И знаешь, правильно говорят, что жизнь порой поворачивает круче любого романа. Уже давно закончилась та война, давно распался Союз. Дело было в Москве, я тогда служил старшим лейтенантом, и мой взвод охранял встречу представителей закавказских республик. Там я и познакомился с одним из сотрудников охраны азербайджанской делегации. Разговорились, и я сказал ему, что еще мальчишкой воевал в Карабахе. Он обрадовался и сказал, что тоже принимал участие в той войне. Мы разговорились и стали перечислять места, где участвовали непосредственно в боях. И представляешь, оказалось, что он был командиром той самой группы, что устроила нам тогда засаду. Мы с ним даже обнялись. Он-то мне и рассказал, как они нас ждали.

– Почему же вы не стреляли? – спрашиваю.

– Потому, что я команду не дал стрелять, – отвечает.

– А почему ты не дал команду?

– А тебе бы хотелось, чтобы я ее дал, да?! Сам понять не могу, не дал, и все тут, но только не из жалости. – Помолчали. – И знаешь, когда мы возвращались, меня никто из бойцов не спросил: почему мы не стали стрелять?

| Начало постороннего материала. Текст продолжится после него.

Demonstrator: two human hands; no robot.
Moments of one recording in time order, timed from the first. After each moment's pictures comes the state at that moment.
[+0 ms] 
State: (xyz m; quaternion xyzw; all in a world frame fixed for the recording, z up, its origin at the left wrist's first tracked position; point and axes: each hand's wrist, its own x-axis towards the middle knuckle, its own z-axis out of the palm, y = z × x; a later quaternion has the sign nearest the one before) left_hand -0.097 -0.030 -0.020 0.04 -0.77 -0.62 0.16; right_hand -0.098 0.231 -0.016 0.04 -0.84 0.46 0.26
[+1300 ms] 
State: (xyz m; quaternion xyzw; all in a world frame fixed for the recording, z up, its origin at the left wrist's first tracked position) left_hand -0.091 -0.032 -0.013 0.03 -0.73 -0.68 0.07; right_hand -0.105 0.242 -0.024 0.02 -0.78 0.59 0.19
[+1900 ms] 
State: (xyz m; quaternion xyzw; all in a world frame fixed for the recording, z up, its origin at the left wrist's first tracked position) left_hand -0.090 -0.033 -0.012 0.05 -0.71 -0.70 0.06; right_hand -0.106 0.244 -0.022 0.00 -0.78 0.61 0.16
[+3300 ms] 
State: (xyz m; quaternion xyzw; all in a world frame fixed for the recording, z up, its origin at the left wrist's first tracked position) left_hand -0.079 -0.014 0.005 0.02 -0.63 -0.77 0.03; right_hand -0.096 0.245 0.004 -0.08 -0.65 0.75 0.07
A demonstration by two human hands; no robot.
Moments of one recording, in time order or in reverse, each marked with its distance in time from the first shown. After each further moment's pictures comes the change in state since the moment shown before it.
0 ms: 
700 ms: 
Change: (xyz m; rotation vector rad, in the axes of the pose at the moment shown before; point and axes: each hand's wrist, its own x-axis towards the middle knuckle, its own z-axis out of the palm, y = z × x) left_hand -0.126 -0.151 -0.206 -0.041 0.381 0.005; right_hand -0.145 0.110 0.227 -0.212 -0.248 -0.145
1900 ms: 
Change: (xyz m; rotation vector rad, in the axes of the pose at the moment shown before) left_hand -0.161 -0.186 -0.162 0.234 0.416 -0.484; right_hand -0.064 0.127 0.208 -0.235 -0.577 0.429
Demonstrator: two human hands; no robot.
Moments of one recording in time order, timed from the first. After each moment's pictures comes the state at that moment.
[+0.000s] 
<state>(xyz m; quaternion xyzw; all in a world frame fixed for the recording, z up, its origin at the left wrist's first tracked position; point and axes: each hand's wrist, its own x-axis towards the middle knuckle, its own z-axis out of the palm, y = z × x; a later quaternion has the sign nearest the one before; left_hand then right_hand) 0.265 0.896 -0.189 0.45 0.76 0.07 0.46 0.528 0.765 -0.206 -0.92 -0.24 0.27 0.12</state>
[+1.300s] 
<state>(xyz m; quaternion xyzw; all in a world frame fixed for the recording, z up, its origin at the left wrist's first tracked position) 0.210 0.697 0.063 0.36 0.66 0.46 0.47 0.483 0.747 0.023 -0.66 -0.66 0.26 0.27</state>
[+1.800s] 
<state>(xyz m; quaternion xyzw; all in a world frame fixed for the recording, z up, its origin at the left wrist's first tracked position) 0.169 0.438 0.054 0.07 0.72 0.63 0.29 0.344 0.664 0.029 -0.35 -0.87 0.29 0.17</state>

И еще, самое главное. Меня никто не сдал начальству. Я смотрю, в лейтенантах ходишь? Не много же ты наслужил в новой России. Что, уже скоро на пенсию? Хотя, – он махнул рукой, – таким, как мы с тобой, никогда не выслужится до высоких чинов.

Прощаясь, мы еще раз обнялись, и он сказал:

– А все-таки хорошо, что я тогда не стал стрелять. Ведь это то немногое, брат, за что и мне сегодня не стыдно ходить по земле.